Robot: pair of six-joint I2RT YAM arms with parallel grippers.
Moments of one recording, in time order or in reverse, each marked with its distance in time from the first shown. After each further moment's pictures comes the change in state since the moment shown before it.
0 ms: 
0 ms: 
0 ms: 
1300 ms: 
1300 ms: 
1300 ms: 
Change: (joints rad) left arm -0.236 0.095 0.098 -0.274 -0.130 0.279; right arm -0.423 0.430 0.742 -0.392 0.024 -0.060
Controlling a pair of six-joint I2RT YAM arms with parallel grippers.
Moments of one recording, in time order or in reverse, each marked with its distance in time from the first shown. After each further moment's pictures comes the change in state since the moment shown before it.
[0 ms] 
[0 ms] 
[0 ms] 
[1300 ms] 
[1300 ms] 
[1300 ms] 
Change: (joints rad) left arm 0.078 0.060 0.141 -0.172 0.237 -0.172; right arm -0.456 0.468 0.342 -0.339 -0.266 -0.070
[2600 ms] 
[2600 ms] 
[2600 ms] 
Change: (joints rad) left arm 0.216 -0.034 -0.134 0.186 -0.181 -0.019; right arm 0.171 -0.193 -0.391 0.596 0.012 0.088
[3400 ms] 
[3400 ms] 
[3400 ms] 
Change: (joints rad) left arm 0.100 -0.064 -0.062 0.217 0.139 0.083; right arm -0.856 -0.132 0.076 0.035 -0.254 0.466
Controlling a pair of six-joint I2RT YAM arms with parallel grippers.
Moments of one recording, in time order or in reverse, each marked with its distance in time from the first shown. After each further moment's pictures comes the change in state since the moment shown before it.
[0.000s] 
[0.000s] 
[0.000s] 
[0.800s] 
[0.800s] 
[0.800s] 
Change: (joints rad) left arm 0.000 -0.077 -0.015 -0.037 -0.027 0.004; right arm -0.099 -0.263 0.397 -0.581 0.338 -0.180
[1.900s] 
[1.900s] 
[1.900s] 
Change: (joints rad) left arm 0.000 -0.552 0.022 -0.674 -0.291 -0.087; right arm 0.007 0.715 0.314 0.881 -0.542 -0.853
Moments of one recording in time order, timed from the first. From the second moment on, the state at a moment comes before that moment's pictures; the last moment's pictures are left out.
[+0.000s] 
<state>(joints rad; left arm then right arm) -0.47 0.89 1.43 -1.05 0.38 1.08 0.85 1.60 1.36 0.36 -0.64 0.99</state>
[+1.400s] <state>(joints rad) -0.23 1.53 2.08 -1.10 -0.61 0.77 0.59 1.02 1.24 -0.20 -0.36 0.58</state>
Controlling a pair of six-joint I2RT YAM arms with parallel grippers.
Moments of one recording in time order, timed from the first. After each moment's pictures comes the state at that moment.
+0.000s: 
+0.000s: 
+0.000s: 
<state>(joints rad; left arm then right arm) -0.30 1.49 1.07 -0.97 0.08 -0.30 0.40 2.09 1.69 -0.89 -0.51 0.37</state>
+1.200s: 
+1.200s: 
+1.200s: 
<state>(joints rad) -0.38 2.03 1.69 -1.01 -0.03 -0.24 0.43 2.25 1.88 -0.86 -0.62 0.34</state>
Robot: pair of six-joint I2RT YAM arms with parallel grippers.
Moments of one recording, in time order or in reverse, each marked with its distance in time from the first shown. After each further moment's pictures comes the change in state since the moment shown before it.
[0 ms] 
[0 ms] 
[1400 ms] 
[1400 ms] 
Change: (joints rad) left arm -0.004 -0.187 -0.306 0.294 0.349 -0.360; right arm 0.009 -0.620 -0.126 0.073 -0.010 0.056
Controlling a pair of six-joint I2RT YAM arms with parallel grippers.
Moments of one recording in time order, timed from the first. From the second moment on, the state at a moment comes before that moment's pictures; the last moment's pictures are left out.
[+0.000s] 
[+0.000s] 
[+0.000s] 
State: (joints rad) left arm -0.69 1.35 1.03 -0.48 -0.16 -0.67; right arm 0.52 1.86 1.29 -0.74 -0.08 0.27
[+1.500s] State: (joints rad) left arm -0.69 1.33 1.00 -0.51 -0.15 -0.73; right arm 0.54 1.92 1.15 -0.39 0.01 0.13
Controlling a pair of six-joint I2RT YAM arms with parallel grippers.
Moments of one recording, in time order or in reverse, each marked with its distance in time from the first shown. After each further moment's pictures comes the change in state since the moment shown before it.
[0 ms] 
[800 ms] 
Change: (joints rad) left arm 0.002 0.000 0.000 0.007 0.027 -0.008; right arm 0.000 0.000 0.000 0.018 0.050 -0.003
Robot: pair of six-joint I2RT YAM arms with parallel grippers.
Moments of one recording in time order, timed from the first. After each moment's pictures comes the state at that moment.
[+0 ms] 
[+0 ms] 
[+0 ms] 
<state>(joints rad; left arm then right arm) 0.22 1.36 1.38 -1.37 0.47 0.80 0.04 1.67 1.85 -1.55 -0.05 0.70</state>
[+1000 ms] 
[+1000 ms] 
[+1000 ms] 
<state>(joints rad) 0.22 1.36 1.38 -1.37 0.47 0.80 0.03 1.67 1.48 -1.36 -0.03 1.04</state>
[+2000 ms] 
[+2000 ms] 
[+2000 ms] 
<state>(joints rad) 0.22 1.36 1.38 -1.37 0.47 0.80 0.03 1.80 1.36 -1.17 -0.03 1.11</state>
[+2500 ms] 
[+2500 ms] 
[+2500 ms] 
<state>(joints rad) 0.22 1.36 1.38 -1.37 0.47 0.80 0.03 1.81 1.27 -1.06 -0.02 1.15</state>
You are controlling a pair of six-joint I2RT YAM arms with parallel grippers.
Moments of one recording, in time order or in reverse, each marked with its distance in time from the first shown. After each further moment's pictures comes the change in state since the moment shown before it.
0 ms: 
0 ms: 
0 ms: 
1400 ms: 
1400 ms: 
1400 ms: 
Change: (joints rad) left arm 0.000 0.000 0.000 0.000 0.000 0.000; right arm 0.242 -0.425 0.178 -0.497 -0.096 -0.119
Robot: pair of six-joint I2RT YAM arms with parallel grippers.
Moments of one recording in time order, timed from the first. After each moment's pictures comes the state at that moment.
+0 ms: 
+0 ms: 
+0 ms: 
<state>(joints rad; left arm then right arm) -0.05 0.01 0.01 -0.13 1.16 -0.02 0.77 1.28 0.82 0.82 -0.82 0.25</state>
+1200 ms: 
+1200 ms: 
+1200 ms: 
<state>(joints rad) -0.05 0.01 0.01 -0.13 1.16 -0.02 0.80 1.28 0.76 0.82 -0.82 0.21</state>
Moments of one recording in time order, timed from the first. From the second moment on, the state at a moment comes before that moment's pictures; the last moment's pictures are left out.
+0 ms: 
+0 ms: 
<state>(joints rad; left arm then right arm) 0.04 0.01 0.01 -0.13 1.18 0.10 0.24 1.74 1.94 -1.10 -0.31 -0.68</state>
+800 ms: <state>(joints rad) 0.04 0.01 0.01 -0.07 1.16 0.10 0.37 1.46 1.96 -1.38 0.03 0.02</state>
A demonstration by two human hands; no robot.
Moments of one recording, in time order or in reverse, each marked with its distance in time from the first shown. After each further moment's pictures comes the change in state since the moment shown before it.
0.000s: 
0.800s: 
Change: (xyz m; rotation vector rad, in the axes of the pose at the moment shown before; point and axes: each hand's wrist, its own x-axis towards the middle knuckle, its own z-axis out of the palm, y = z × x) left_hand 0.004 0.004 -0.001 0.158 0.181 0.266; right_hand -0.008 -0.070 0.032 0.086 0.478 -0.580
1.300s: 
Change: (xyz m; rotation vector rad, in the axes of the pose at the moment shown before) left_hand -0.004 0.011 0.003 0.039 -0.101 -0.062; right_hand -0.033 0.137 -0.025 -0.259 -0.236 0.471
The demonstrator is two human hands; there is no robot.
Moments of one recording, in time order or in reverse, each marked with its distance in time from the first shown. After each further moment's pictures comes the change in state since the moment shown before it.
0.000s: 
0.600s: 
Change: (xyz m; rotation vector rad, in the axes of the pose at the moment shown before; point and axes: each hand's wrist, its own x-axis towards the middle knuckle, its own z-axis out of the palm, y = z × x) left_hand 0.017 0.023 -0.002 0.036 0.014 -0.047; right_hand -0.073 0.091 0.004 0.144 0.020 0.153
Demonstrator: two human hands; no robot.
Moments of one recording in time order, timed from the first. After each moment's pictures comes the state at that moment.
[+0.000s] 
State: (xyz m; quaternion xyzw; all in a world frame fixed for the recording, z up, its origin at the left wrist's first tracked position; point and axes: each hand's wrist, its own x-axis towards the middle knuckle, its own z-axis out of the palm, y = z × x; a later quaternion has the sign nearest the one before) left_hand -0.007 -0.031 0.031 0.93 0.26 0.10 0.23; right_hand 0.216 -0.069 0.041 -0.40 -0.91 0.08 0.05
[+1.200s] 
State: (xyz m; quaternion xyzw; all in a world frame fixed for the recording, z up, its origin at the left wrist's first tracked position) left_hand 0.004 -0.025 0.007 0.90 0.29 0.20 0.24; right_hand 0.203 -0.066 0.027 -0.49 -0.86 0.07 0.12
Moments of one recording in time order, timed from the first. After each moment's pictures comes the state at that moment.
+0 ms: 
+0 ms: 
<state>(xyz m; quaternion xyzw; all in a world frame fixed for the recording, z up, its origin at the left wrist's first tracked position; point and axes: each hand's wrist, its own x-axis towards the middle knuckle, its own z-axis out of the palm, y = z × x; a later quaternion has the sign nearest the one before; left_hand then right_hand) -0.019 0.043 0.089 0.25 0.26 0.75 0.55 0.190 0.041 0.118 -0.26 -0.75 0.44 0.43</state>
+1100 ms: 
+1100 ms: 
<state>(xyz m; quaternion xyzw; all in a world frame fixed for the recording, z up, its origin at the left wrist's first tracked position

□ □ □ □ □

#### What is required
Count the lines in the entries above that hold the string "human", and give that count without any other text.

#### Result of the exercise
3